In a situation like this I would advise you to be on the cautious side of things. Breast cancer is a treatable disease once it's caught early. The reason for adjuvant chemotherapy is to prevent distant metastasis to the bone, liver, lung or brain. If that should happen all bets are off you would need chemotherapy and the outcome would not be so rosy.
To put it this way - if I had to choose between side effects that may cause a temporary reduction in your quality of life compared to risk of metastatic disease, I would go for the chemotherapy.

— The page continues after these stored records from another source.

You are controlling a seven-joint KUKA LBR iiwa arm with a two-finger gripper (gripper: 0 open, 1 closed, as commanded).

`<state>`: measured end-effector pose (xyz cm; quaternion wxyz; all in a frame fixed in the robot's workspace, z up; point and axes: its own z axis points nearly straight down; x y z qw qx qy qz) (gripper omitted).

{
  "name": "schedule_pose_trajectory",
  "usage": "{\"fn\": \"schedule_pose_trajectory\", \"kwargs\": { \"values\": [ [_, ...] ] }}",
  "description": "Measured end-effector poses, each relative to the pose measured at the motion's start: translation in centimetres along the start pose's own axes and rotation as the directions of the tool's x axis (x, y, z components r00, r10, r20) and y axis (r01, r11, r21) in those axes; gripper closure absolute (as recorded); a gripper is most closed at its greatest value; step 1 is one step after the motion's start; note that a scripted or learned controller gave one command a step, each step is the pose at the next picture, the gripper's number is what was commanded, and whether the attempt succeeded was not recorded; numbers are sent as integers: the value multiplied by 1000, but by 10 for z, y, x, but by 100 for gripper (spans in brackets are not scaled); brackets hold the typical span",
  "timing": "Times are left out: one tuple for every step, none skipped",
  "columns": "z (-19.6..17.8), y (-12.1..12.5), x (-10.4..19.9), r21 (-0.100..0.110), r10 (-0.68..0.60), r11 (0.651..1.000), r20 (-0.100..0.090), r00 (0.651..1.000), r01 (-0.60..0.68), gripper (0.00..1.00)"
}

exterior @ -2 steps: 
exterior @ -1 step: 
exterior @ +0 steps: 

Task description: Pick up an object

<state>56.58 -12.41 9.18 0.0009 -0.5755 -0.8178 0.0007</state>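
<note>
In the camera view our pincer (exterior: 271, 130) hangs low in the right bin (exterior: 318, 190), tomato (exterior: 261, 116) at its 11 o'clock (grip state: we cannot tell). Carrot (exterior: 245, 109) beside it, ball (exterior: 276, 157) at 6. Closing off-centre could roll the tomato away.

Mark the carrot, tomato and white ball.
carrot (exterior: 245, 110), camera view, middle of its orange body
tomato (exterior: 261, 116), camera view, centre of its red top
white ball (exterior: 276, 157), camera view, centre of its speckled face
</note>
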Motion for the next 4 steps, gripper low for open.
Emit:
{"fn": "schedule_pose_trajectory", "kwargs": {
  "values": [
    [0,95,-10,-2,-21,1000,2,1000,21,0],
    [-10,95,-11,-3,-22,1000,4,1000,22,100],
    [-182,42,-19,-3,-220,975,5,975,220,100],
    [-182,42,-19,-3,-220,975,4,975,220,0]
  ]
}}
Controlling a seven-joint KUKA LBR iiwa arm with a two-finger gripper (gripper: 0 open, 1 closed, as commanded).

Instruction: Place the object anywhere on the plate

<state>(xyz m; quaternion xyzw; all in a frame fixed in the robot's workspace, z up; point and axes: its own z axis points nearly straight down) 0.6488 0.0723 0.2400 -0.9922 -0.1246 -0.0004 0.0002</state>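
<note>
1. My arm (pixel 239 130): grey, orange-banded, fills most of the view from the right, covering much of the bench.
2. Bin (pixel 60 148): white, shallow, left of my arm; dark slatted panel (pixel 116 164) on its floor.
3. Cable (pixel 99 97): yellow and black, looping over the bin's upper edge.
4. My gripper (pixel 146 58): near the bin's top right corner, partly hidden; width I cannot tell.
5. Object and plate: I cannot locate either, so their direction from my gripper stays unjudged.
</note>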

Some people tolerate chemotherapy very well. Just put yourself in that state of mind to hang in there for next 5 months. After that things should return to normal. With appropriate supportive care, careful monitoring of your immunity (blood count) you shouldn't have to go through any serious infections.
Yes, I agree with the decision to take chemotherapy. We are only allowed to drop it if we are sure we know what the risks of doing so are. With all the confusion, we can't be sure enough. We definitely, don't want to find out the hard way.
Ask your doctor for some literature about your chemotherapy regimen, that should help make you feel more in control of what's to come.
Keep a positive attitude and go for it.